Complete step by step answer:
Now, let’s solve the question.
The equation having the highest degree as 2 and which is in the form of $a{{x}^{2}}+bx+c=0$ is known as quadratic equation where ‘a’ and ‘b’ are coefficients and c is the constant term. It consists of two roots. Roots are those values which satisfy the equation and result in zero after placing the roots in the equation. There are basically two methods of finding roots and an equation. The methods are middle term splitting and by using quadratic formulas.
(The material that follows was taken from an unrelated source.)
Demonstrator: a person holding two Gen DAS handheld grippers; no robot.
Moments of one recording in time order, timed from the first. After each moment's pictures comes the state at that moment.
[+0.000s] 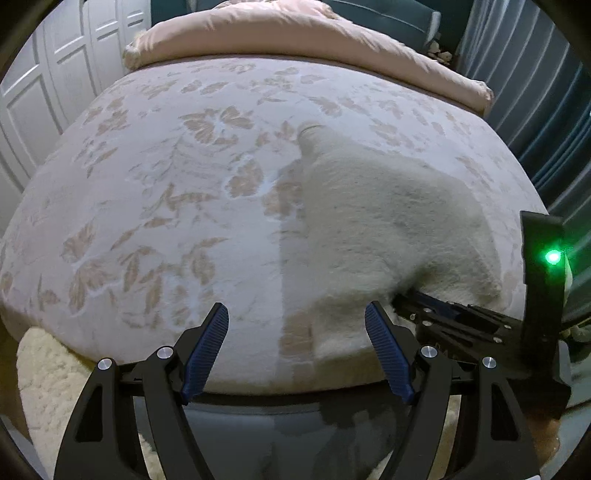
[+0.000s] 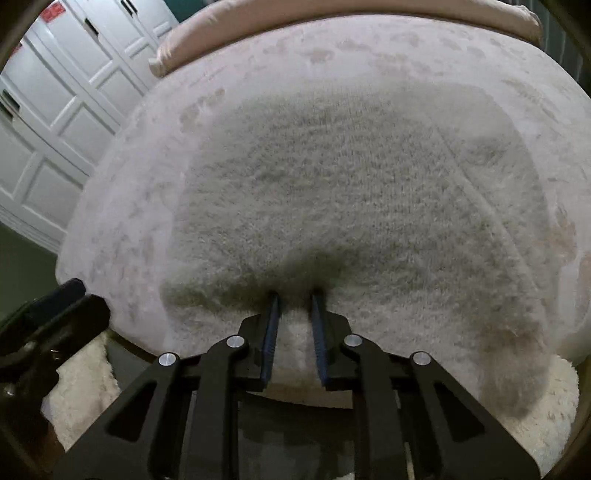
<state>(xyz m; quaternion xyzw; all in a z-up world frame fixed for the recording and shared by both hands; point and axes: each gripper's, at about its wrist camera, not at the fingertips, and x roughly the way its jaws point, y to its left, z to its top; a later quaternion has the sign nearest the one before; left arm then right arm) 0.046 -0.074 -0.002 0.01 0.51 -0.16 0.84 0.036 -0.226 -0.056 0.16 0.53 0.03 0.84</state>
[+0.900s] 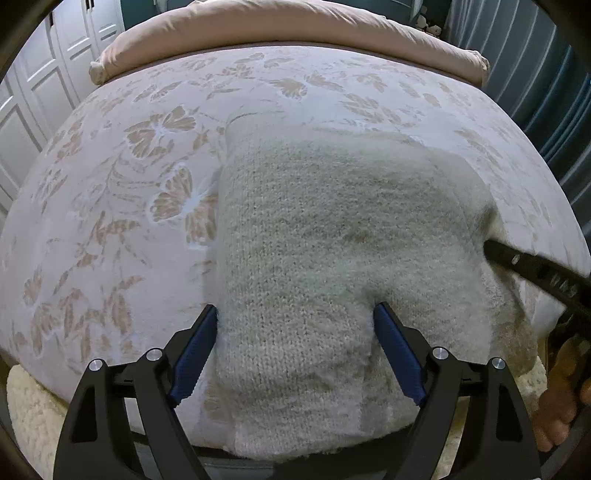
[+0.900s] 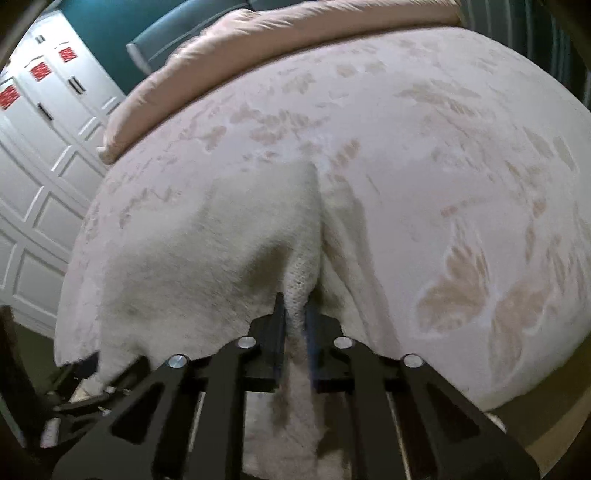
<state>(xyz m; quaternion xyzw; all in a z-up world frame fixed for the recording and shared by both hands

Here, we will be using a quadratic formula because middle splitting is only possible if we can split the middle term and we are getting something common while grouping them in pairs. Quadratic formula is:
 $\Rightarrow x=\dfrac{-b\pm \sqrt{{{b}^{2}}-4ac}}{2a}$
Now, write the equation given in the question.
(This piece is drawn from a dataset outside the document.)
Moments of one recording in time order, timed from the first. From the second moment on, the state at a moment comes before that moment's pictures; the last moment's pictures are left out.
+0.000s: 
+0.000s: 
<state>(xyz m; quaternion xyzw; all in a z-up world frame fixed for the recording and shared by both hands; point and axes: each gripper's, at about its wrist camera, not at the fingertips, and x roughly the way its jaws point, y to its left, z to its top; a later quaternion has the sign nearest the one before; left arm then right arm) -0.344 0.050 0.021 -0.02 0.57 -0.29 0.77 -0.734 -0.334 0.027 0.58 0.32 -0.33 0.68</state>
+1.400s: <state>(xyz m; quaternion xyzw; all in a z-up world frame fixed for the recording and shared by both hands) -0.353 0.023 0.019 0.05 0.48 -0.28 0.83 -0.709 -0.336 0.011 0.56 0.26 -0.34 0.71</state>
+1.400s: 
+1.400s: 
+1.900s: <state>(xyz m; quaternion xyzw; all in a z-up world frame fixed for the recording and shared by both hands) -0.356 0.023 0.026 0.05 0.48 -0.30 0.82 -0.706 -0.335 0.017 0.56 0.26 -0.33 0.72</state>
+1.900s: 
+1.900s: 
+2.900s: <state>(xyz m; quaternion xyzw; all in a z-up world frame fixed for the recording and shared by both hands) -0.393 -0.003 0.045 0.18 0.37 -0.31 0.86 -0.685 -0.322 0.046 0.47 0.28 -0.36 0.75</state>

$\Rightarrow 2{{x}^{2}}+2x-1=0$
Here, a = 2, b = 2 and c = -1. Place all these values in quadratic formula, we will get:
$\Rightarrow x=\dfrac{-2\pm \sqrt{{{\left( 2 \right)}^{2}}-4\left( 2 \right)\left( -1 \right)}}{2\left( 2 \right)}$
On solving further:
$\Rightarrow x=\dfrac{-2\pm \sqrt{4+8}}{4}$
Solve the under root:
$\Rightarrow x=\dfrac{-2\pm \sqrt{12}}{4}$
As we know that we do not have the square root of 12. So let’s find the LCM and represent it in the root form:
$\begin{align}
  & 2\left| \!{\underline {\,
  12 \,}} \right. \\
 & 2\left| \!{\underline {\,
  6 \,}} \right. \\
 & 3\left| \!{\underline {\,
  3 \,}} \right. \\
 & 1\left| \!{\underline {\,
  1 \,}} \right. \\
\end{align}$
LCM of 12: $2\times 2\times 3$
Now the expression:
$\Rightarrow x=\dfrac{-2\pm 2\sqrt{3}}{4}$
Simplify further:
$\Rightarrow x=\dfrac{-1\pm\sqrt{3}}{2}$
Write the roots for x:
$\Rightarrow x=\dfrac{{-1}-\sqrt{3}}{2},\dfrac{{-1}+\sqrt{3}}{2}$
So this is the answer.

Note: This question is not as complex as it looks like. For solving such questions, first go through it by solving it roughly by middle term splitting. If it doesn’t work, then use the quadratic formula. One more suggestion is if you find any such number whose direct square root is not there, you will solve that root by taking LCM and at the end, reduce the terms as much as possible.